[Exercise directions]
The lines to extract run from the first line of the entries through the line that contains "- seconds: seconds"; reproduce exactly those lines and no others.

Start of Material supplied

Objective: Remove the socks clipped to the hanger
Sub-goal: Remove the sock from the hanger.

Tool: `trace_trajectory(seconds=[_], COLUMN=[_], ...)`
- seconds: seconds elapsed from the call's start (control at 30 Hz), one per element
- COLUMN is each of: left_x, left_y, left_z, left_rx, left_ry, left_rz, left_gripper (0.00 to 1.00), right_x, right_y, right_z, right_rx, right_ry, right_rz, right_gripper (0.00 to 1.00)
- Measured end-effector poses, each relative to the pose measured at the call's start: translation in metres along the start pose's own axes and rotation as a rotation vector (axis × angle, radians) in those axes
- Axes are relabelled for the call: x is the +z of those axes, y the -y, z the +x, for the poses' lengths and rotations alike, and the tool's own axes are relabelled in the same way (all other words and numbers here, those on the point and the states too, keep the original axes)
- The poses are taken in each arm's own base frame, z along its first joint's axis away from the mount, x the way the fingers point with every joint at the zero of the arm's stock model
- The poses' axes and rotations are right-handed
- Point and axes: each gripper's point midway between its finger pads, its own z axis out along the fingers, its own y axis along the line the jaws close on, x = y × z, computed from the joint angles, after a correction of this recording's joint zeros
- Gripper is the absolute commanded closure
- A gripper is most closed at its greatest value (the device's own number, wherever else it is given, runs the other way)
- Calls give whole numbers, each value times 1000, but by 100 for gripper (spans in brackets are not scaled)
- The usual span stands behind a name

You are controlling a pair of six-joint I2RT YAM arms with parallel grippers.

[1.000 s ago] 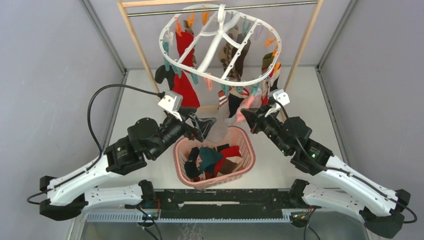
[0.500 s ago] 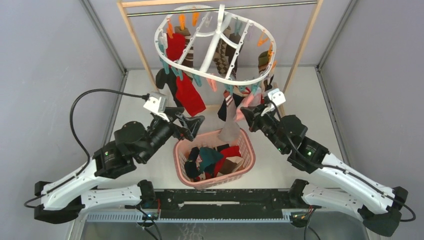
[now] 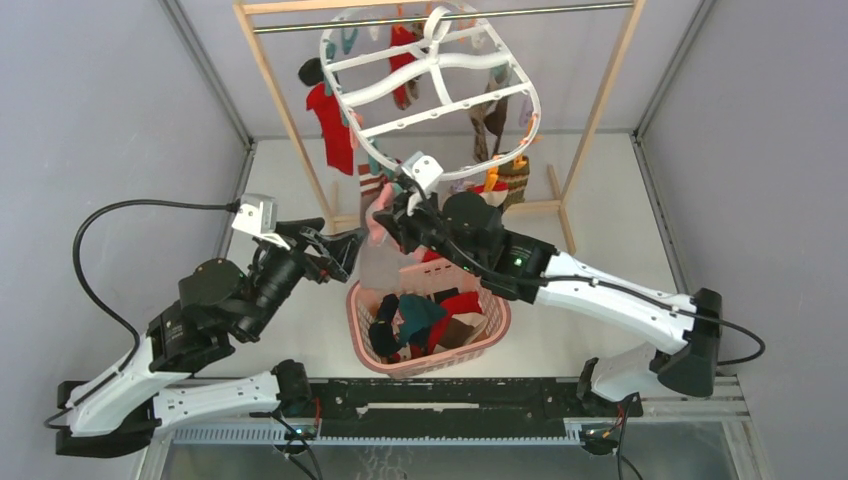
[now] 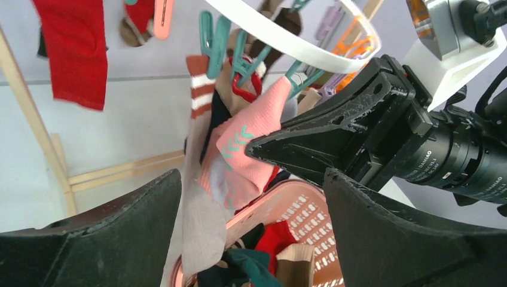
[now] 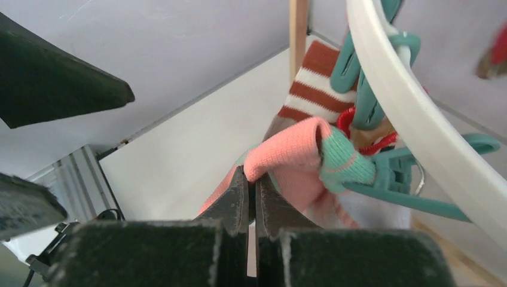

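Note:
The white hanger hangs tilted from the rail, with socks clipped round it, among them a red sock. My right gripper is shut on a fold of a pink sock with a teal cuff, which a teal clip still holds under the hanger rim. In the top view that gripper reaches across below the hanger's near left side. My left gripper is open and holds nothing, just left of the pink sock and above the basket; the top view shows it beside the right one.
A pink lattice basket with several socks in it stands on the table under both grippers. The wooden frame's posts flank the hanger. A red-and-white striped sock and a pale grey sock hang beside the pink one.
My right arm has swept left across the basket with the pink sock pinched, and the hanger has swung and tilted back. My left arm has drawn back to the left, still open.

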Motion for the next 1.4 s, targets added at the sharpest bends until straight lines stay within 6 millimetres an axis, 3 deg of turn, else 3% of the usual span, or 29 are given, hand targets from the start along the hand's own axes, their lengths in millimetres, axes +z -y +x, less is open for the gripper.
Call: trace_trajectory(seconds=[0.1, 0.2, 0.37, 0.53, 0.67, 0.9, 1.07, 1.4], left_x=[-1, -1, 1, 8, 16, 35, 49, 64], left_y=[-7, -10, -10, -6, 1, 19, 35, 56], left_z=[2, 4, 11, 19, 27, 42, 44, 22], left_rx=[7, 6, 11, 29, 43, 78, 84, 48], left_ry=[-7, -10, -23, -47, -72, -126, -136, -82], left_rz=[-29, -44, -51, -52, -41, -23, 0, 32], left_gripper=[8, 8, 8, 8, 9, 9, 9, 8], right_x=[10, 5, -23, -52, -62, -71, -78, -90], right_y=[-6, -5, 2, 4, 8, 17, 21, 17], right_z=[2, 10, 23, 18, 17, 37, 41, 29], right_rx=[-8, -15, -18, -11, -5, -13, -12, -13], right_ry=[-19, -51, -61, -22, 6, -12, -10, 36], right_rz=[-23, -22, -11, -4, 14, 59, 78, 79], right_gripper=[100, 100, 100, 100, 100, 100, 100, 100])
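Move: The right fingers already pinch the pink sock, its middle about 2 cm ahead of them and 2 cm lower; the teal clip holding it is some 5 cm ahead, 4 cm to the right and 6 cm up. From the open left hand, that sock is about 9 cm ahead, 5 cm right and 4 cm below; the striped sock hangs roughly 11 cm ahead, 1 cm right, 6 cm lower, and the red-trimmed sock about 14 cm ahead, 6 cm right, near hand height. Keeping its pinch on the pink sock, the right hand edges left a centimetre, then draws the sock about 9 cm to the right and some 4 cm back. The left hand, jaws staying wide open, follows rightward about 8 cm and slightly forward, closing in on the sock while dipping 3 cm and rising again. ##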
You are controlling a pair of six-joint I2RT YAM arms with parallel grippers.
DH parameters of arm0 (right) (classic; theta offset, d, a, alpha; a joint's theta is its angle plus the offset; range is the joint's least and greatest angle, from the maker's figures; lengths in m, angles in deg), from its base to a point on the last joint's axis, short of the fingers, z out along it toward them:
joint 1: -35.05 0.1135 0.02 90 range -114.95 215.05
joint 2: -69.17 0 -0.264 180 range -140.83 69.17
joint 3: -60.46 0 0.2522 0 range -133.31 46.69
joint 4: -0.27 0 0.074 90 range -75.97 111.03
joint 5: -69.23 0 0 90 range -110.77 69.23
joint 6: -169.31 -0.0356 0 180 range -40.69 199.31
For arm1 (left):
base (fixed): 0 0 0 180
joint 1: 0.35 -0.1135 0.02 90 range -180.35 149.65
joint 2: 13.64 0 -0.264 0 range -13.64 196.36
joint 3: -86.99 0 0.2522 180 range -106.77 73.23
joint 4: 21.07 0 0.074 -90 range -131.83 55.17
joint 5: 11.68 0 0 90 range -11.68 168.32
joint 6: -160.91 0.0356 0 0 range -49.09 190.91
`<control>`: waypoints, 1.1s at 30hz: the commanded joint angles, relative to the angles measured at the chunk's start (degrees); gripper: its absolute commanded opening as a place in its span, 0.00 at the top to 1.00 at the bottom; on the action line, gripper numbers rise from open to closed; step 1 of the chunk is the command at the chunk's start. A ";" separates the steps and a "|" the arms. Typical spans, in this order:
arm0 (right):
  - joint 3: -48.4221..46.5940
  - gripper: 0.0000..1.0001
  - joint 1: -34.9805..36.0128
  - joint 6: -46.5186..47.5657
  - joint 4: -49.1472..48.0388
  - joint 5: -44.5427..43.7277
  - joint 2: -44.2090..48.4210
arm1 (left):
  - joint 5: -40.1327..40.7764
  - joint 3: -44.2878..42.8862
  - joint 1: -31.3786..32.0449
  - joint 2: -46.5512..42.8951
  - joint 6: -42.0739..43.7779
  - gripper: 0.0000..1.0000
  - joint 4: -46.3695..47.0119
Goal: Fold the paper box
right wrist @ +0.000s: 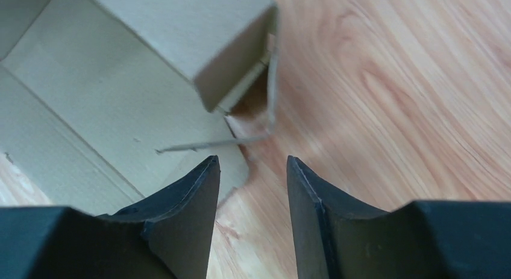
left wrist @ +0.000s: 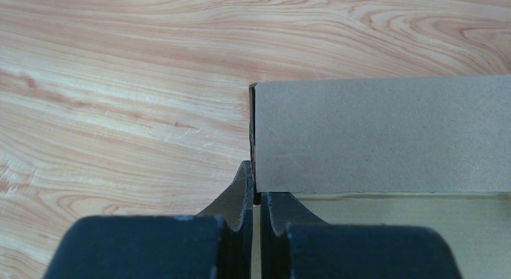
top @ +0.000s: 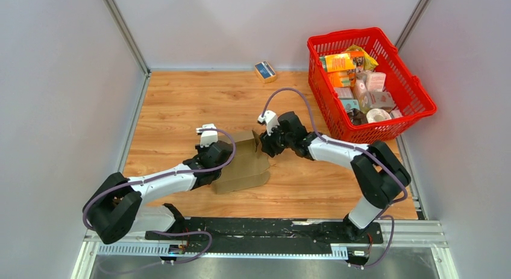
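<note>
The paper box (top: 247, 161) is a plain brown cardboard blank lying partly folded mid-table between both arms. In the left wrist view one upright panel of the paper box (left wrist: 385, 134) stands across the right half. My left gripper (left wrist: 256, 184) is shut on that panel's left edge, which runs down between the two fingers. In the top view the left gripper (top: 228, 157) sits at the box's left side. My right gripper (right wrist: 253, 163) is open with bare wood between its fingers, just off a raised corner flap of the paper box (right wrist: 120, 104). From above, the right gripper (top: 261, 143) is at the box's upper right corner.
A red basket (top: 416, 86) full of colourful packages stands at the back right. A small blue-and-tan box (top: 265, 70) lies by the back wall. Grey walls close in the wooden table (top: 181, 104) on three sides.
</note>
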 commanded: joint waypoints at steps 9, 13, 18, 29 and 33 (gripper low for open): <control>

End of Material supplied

[Result of this exercise]
Objective: Remove the socks clipped to the hanger
Sub-goal: Remove the sock from the hanger.

Tool: `trace_trajectory(seconds=[_], COLUMN=[_], ...)`
- seconds: seconds elapsed from the call's start (control at 30 Hz), one per element

Here the exercise is finished.